# A few good knife related videos



## NYWoodturner (Oct 29, 2014)

Tell me this guy doesn't have it figured out...





Part 2

Reactions: Like 1 | Agree 1 | Way Cool 1


----------



## NYWoodturner (Oct 29, 2014)

I found this one pretty intriguing as well.


----------



## DKMD (Oct 29, 2014)

Pretty damn cool! Old fashioned sweat equity and barter for a quiet life filled with good food and drink... He's winning!

Reactions: Agree 2


----------



## NeilYeag (Oct 29, 2014)

Hey don't you love the bathtub with fire below it.


----------



## ripjack13 (Oct 30, 2014)

Ahhh....the good life of the good ol days.


----------



## Kevin (Oct 30, 2014)

He mentioned in order for someone to take it up they have to have the "passion". That's so true with everything if you want to excel at whatever it is. 

_I suppose some people look down on knives because they think automatically think a weapon. But I mean, what do you prepare your food with? A frying pan's a weapon too. _

Man I can't believe he traded that knife for a small box of pig.

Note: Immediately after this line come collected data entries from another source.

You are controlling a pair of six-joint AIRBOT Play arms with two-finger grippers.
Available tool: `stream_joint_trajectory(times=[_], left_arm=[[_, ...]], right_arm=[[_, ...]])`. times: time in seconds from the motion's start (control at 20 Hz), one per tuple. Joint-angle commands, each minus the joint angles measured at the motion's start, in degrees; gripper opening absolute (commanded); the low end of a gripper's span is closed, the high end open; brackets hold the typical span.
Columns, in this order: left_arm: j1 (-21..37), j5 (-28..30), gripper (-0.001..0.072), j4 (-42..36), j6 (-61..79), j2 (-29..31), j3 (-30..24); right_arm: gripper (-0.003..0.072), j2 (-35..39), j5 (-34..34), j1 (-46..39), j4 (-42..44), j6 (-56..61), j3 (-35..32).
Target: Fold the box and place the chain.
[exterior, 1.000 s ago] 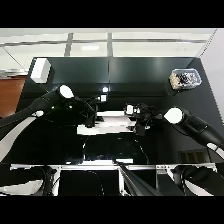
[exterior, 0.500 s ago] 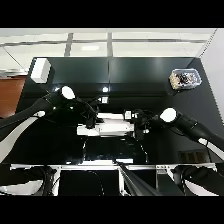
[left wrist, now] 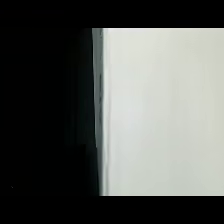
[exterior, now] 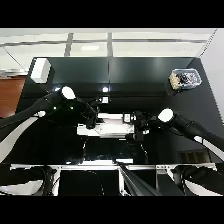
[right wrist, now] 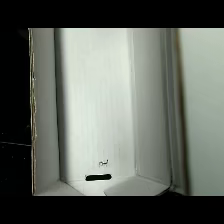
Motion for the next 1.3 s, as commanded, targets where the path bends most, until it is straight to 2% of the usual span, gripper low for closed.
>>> stream_joint_trajectory(times=[0.0, 0.3, 0.4, 0.6, 0.65, 0.7, 0.85, 0.9, 0.95, 1.0, 1.05, 1.25], left_arm=[[0.0, 0.0, 0.0024, 0.1, 0.0, 0.0, 0.0], [0.0, -0.3, 0.0024, 0.1, 0.0, 0.0, 0.0], [0.0, -0.3, 0.0024, 0.1, 0.0, 0.0, 0.0], [0.0, -0.3, 0.0024, 0.1, 0.0, 0.0, 0.0], [0.0, -0.3, 0.0024, 0.1, 0.0, 0.0, 0.0], [0.0, -0.3, 0.0025, 0.1, 0.0, 0.0, 0.0], [0.1, -0.7, 0.0026, 0.2, 0.0, 0.0, 0.0], [0.4, -1.2, 0.0055, 0.4, -0.1, 0.4, 0.0], [0.8, -2.0, 0.0222, 0.4, -0.4, 1.0, 0.0], [1.5, -2.2, 0.0424, 1.4, -3.0, 1.9, 0.0], [2.3, -2.4, 0.0532, 3.6, -7.3, 3.2, 0.2], [7.4, -10.4, 0.0539, 17.6, -25.8, 10.8, 0.8]], right_arm=[[0.0707, -1.3, -0.5, 0.0, 0.2, -0.4, 0.0], [0.0707, -3.5, -0.7, 0.6, -0.2, -0.3, 0.1], [0.0666, -3.5, -0.7, 0.6, -0.1, -0.3, 0.1], [0.0657, -3.5, -0.7, 0.6, -0.1, -0.3, 0.1], [0.0587, -3.5, -0.7, 0.6, -0.1, -0.3, 0.1], [0.0482, -3.5, -0.7, 0.6, -0.1, -0.3, 0.1], [0.0480, -3.5, -0.7, 0.6, -0.1, -0.3, 0.1], [0.0480, -3.5, -0.7, 0.6, -0.1, -0.3, 0.1], [0.0480, -3.5, -0.7, 0.6, -0.1, -0.3, 0.1], [0.0481, -3.5, -0.7, 0.6, -0.1, -0.3, 0.1], [0.0480, -3.5, -0.7, 0.6, -0.1, -0.3, 0.1], [0.0480, -3.5, -0.7, 0.6, -0.1, -0.3, 0.1]])
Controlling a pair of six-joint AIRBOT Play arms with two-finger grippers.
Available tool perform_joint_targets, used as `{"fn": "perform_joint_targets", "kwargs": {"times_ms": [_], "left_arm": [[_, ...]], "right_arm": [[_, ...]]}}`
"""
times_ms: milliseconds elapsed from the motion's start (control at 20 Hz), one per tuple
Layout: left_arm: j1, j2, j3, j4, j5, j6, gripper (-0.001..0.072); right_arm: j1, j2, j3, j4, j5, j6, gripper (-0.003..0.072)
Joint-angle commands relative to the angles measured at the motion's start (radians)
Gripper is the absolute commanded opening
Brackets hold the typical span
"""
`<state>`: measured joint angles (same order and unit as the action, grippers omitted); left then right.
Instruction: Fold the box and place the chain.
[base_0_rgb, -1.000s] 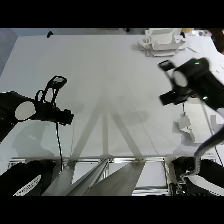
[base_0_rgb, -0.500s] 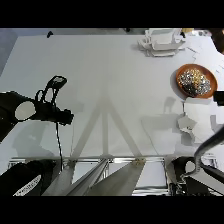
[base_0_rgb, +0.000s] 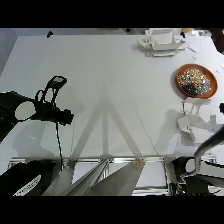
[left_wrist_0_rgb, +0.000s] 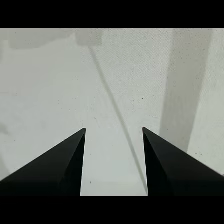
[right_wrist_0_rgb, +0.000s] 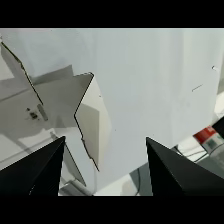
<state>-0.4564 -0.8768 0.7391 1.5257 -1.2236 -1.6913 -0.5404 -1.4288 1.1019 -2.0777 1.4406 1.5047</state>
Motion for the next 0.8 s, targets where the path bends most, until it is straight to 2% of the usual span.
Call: {"fn": "perform_joint_targets", "kwargs": {"times_ms": [0, 50, 100, 200, 250, 350, 550, 750], "left_arm": [[0.0, 0.001, 0.0, 0.0, 0.0, 0.0, 0.0395], [0.0, 0.001, 0.0, 0.0, 0.0, 0.0, 0.0395], [0.0, 0.001, 0.0, 0.0, 0.0, 0.0, 0.0395], [0.0, 0.001, 0.0, 0.0, 0.0, 0.0, 0.0395], [0.0, 0.001, 0.0, 0.0, 0.0, 0.0, 0.0395], [0.0, 0.001, 0.0, 0.0, 0.0, 0.0, 0.0395], [0.0, 0.001, 0.0, 0.0, 0.0, 0.0, 0.0395], [0.0, 0.001, 0.0, 0.0, 0.0, 0.0, 0.0395]], "right_arm": [[-0.025, -0.072, 0.0, -0.013, -0.003, -0.048, 0.052], [-0.025, -0.085, 0.0, -0.013, -0.018, -0.047, 0.0496], [-0.025, -0.095, 0.0, -0.013, -0.026, -0.047, 0.0413], [-0.025, -0.125, 0.0, -0.012, -0.009, -0.038, 0.039], [-0.025, -0.14, 0.0, -0.011, 0.014, -0.037, 0.0306], [-0.025, -0.157, 0.0, 0.018, 0.076, -0.056, 0.0022], [0.036, -0.08, 0.0, 0.155, 0.158, -0.097, 0.0017], [0.182, 0.117, -0.024, 0.404, 0.132, -0.13, 0.0017]]}}
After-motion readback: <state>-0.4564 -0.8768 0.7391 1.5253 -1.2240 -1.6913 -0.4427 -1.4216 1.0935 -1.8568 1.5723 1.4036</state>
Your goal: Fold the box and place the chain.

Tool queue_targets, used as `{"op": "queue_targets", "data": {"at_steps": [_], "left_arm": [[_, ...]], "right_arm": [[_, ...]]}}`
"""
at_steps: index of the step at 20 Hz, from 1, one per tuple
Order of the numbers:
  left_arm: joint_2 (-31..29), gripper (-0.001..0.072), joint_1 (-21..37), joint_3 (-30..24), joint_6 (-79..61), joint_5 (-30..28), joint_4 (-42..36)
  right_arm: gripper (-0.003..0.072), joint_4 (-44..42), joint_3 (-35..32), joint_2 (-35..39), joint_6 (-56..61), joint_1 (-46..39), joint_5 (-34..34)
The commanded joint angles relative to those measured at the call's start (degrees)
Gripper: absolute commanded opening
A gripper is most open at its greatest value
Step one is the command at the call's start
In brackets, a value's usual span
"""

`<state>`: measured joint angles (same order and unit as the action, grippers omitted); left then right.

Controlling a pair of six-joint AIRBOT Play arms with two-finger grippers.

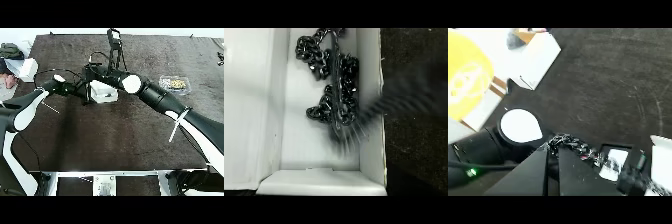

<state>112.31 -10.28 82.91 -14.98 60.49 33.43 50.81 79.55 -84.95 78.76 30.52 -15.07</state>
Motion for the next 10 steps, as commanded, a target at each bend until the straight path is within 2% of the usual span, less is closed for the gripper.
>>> {"op": "queue_targets", "data": {"at_steps": [1,7,10], "left_arm": [[0.02,0.0462,-0.02,-0.02,0.0,0.02,0.02],[0.02,0.0463,-0.02,-0.02,0.0,0.02,0.0],[0.02,0.0462,-0.02,-0.02,0.0,0.02,0.02]], "right_arm": [[-0.0007,3.15,-0.55,-0.04,-0.74,-1.55,-3.13],[-0.0007,4.74,-9.44,-0.07,0.57,-7.93,-2.91],[-0.0006,4.85,-11.39,-0.07,0.55,-9.7,-1.9]]}}
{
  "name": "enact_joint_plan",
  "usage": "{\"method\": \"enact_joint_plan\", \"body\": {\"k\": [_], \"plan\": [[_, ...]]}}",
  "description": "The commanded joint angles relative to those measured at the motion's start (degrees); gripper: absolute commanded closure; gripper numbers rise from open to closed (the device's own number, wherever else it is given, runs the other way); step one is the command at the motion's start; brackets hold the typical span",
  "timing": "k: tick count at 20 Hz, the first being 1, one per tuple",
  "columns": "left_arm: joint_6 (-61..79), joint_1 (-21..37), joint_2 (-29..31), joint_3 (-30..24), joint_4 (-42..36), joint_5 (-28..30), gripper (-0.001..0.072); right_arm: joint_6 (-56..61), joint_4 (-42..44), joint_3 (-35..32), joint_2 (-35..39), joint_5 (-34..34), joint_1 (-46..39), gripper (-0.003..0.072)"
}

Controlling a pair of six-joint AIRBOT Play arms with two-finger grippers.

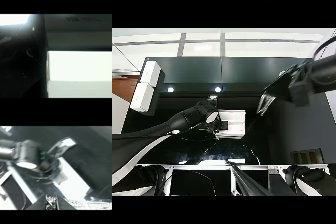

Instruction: Fold the box and place the chain.

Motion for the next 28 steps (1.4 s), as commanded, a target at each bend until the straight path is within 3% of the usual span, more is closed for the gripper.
{"method": "enact_joint_plan", "body": {"k": [1, 7, 17, 24, 28], "plan": [[0.0, 0.0, 0.0, 0.0, 0.0, 0.0, 0.0677, -0.4, 1.9, -4.7, -0.1, -3.3, 4.2, 0.0647], [0.0, 0.0, 0.0, 0.0, 0.0, 0.0, 0.0677, -0.9, 2.9, -14.1, -0.1, -10.1, 5.3, 0.0648], [0.0, 0.0, 0.0, 0.0, 0.0, -0.1, 0.0677, -2.5, 8.9, -21.2, -3.4, -16.5, 5.3, 0.0646], [0.0, 0.0, 0.0, 0.0, 0.0, 0.0, 0.0677, -3.8, 9.6, -33.4, -4.0, -24.9, 5.7, 0.0646], [0.0, 0.0, 0.0, 0.0, 0.0, 0.0, 0.0677, -3.8, 9.1, -34.6, -4.0, -27.6, 5.7, 0.0646]]}}
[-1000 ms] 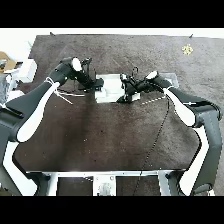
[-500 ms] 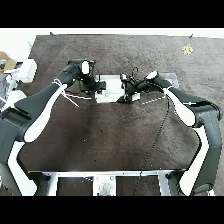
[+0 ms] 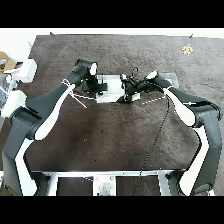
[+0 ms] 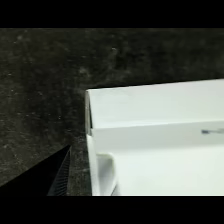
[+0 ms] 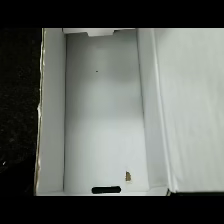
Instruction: Fold the box and place the chain.
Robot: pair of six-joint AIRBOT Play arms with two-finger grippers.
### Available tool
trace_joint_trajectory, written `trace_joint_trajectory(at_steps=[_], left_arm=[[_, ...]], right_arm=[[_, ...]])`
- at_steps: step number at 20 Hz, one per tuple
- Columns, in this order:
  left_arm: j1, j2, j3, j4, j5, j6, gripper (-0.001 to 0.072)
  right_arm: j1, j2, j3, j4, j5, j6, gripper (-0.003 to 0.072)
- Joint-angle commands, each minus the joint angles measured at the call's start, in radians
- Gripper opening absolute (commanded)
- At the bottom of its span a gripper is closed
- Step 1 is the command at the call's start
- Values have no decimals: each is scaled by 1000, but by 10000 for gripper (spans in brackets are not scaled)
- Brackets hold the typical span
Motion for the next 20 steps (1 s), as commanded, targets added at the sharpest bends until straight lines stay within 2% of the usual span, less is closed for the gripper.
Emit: trace_joint_trajectory(at_steps=[1, 6, 12, 13, 14, 20], left_arm=[[-3, -31, 26, 41, -37, -72, 362], [-28, -54, 26, 116, -35, -132, 361], [-32, -64, 56, 113, -34, -132, 327], [-32, -64, 58, 114, -35, -132, 145], [-32, -64, 60, 114, -34, -132, 23], [-32, -64, 60, 104, -34, -131, 13]], right_arm=[[0, 0, 0, 0, 0, 0, 386], [1, 0, 0, 0, 0, 0, 386], [1, 0, 0, 0, 0, 0, 386], [1, 0, 0, 0, 0, 0, 386], [1, 0, 0, 0, 0, 0, 386], [1, 0, 0, 0, 0, 0, 386]])
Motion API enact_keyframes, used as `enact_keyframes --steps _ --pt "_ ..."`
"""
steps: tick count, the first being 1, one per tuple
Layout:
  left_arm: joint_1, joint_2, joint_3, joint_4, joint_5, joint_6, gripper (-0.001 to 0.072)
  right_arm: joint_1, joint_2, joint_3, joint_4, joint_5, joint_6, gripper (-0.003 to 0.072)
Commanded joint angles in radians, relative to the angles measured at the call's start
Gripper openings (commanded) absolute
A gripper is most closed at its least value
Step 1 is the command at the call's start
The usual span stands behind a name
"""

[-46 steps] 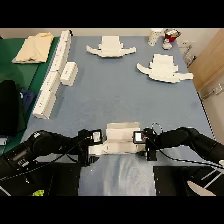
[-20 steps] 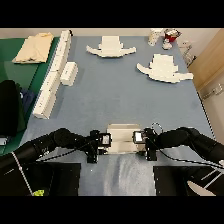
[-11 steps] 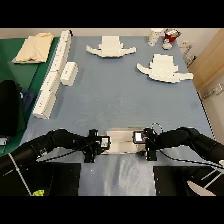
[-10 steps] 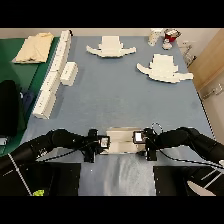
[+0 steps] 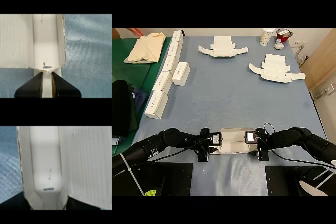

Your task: Fold the box.

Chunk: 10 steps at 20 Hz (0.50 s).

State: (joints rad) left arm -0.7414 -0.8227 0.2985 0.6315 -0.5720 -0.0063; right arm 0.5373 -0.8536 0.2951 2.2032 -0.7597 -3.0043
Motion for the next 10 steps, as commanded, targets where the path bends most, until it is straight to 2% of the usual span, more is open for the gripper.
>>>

It must have been one of his 'quickie' knives but I mean, how "quick" can making any knife from scratch be? But, when you live in the bush, you barter for what you need when you need it I guess. 

Going into town and doing a sharpening service from his trunk. Teaching Linden a lifetime craft. _"Even Jesus couldn't fix this one."_  This guy is gold. 

Thoroughly enjoyed those Scott thanks for posting.

Reactions: Like 1 | Agree 1


----------



## Molokai (Oct 30, 2014)

Great videos, i watched them a year ago,, and will probably watch them again. Thats what the government wants us to forget, that we can barter for items, 
not money involved. Wants us addicted to money, and we can live without it.....

Reactions: Agree 2


----------